A different approach to producing prostate-targeted drugs is based on fusing toxins to antibodies against PSMA. The most attention has been generated by J591 monoclonal antibodies developed by Neil Bander, now used for both therapeutic and diagnostic applications [41]. Another set of monoclonal antibo­dies has been raised by a German group that fused variable light chain of these antibodies with Pseudomonas Exotoxin A [42], which ribosylates elongation factor 2 and inhibits the translation step of protein synthesis. A recent analysis of synergistic apoptosis induction in prostate cancer cells by PI3K and protein synthesis inhibitors identified Mcl-1 as a critical regulatory protein responsible for pro-apoptotic effects of protein synthesis inhibitors in prostate cancer cells [27, 43].

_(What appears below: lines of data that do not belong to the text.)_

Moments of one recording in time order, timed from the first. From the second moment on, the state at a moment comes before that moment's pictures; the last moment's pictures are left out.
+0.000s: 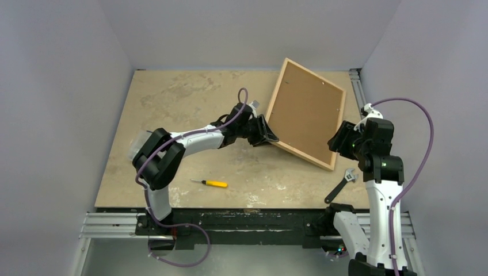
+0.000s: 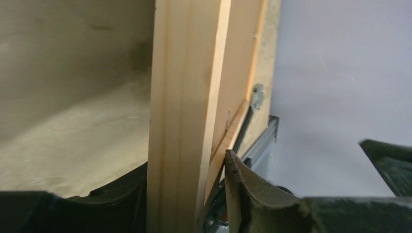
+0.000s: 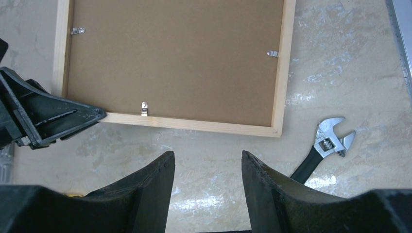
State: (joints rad) left arm -0.74 1.86 1.19 0.09 0.37 -1.04; right arm -0.12 0.78 1.03 -0.95 -0.12 0.30
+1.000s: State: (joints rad) left arm -0.66 1.28 0.86 -0.48 -0.05 -0.81; right arm -0.08 0.74 0.87 -0.87 -0.31 0.38
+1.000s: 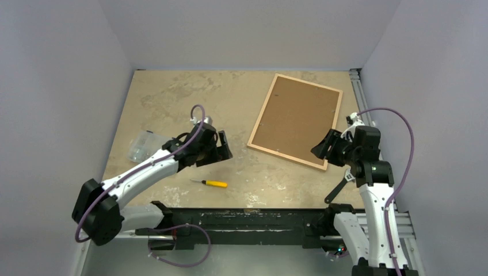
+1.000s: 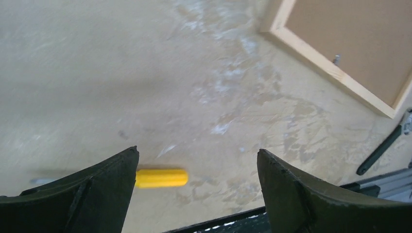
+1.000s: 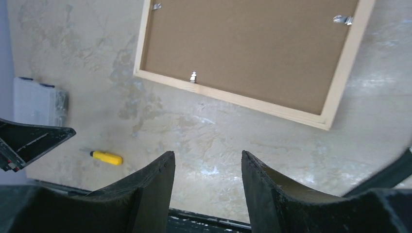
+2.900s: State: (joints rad) left arm -0.65 1.32 0.75 -0.53 0.13 -1.34; right arm 0.87 0.89 0.53 -0.38 -0.08 0.70
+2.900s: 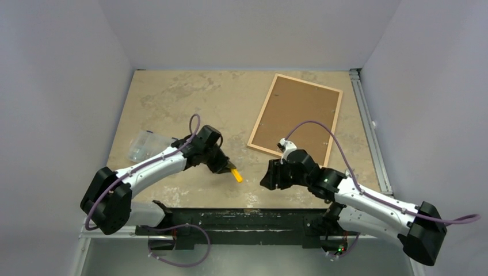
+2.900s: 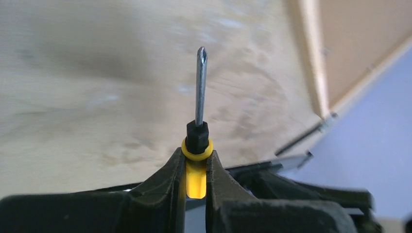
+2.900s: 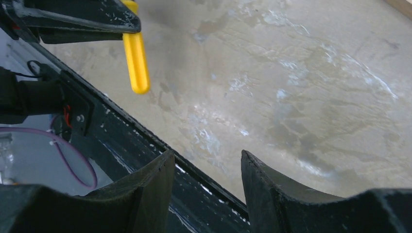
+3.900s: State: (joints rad) left arm -0.69 1.32 0.69 -0.20 0.56 -1.89; right arm 1.21 0.99 0.41 0.27 0.54 0.91
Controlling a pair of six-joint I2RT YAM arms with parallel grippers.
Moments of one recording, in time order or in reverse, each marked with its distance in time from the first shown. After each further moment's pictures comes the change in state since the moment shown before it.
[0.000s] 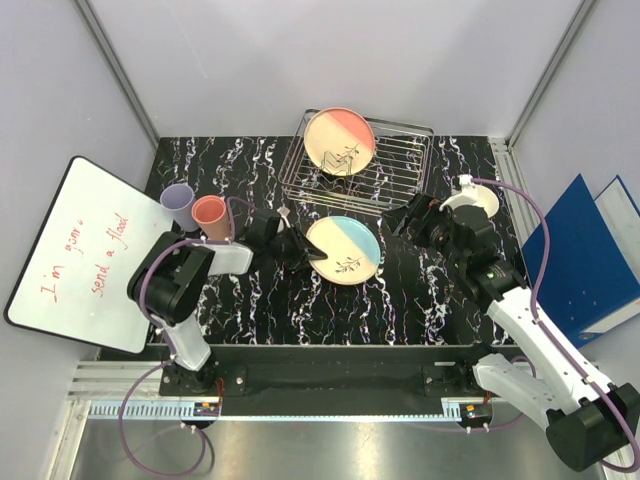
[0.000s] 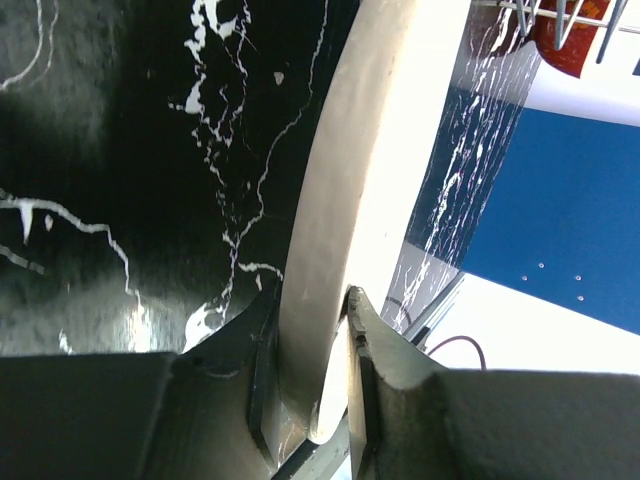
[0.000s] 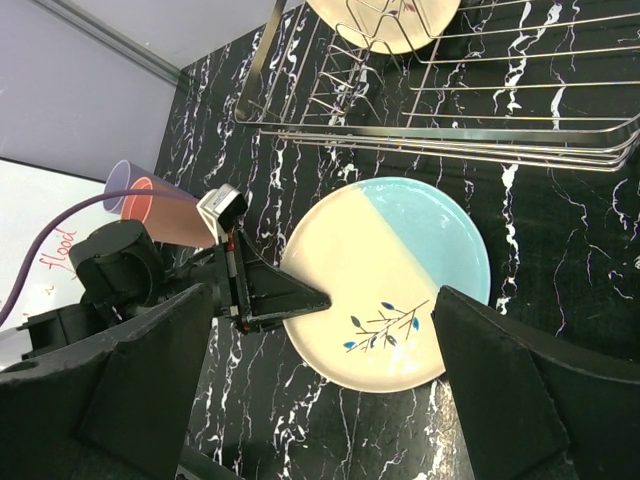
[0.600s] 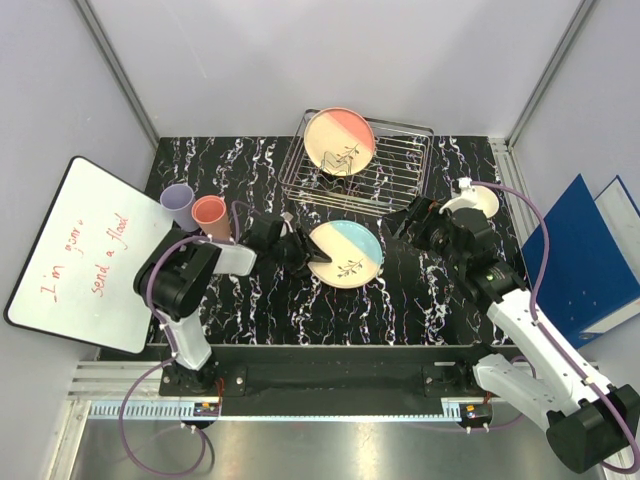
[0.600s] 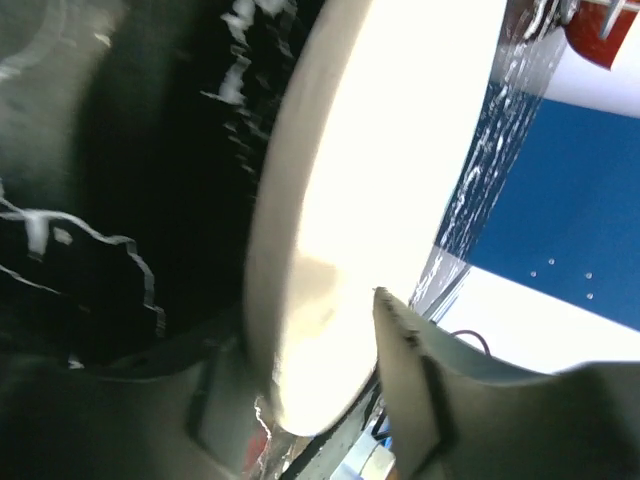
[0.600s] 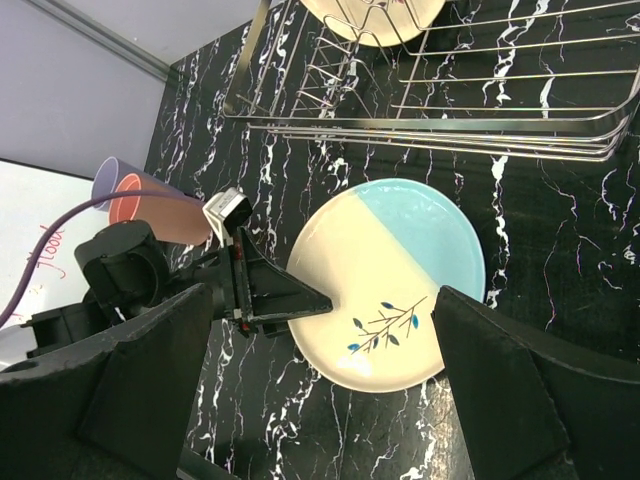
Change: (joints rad) left arm -0.008 0.069 -0.010 0.034 0.023 -0.015; right arm 0.000 -0.011 -0.024 -0.002 0.009 -0.003
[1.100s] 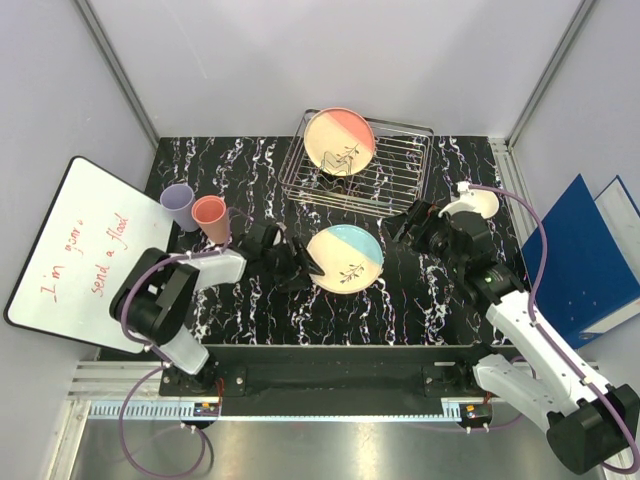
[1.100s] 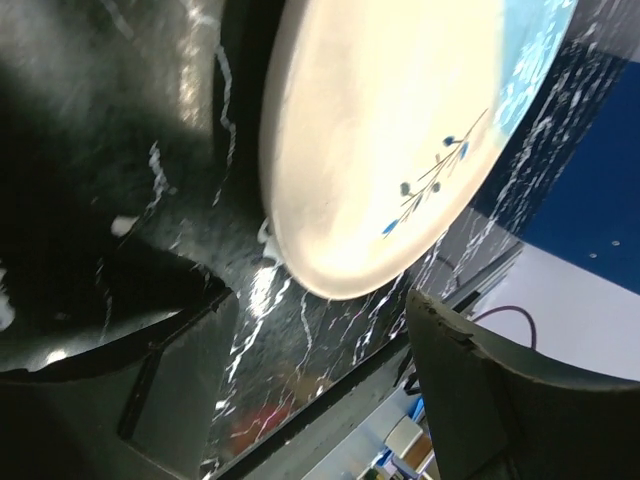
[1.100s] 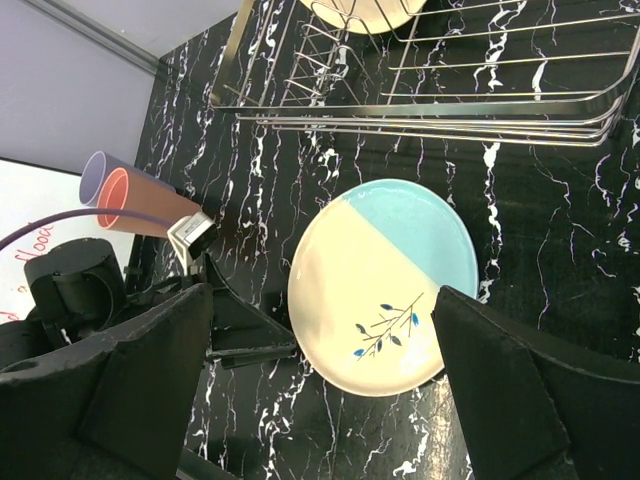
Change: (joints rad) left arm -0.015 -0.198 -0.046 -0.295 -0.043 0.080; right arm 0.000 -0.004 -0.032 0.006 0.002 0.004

In summary, both BAD phosphorylation and Mcl-1 expression are controlled by several convergent signal transduction pathways [30, 31, 44, 45]. When Mcl-1 expression is decreased simultaneously with BAD dephosphorylation (triggered by PI3K inhibition), robust apoptosis in prostate cancer cells is induced within 3–4 hours. In contrast, when either BAD phosphorylation or Mcl-1 expression alone was inhibited, apoptosis was evident only after 12–24 hours [27]. Thus, monitoring BAD phosphorylation and Mcl-1 expression along with immediate targets of signaling inhibitors allows prediction of whether prostate-selective inhibitors will have intended effects. In contrast, monitoring only inhibition of immediate targets will have less predictive power because of multiple redundant signals that converge on Mcl-1 and BAD.

Analysis of protein expression and phosphorylation is relatively straightforward for hematopoietic cancers, yet for solid tumors it poses a substantial challenge. Repeated biopsies are needed, which is especially problematic for metastatic tumors. To circumvent the need for tumor biopsies, surrogate markers have been proposed. For example, analysis of EGFR phosphorylation in hair follicles has been used to monitor efficacy of EGFR kinase inhibitors [46]. However, this approach may not be applied for monitoring BAD and Mcl-1, since signaling pathways that regulate these proteins are likely different in prostate than in other tissues. Furthermore, considering the high level of hete­rogeneity observed within prostate tumors, several biopsies may be required to confirm that Mcl-1 expression and BAD phosphorylation throughout the tumor tissue are changing. Recently, circulating tumor cells attracted significant attention as a possible replacement for tumor biopsies. But it remains unproven whether, taken out of the microenvironment, tumor cells can adequately represent signaling events inside solid tumors [47]. One possible alternative is using primary xenografts of tumor biopsies to select optimal combination of therapies without subjecting cancer patients to highly invasive procedures [48]. In fact, a panel of primary xenografts established from tumor biopsies could be used to test whether monitoring BAD phosphorylation and Mcl-1 expression better predicts a curative response than monitoring immediate targets of signal transduction inhibitors.

Author contributions

GK conceived and wrote the manuscript.

Competing interests

Author declares no competing interests.

Acknowledgments

This work was supported by Internal Research Grant (IRG2014 Project number 4071101011411) from Alfaisal University.

The author is grateful to Karen Klein (Biomedical Research Services and Administration, Wake Forest University Health Sciences) for manuscript editing.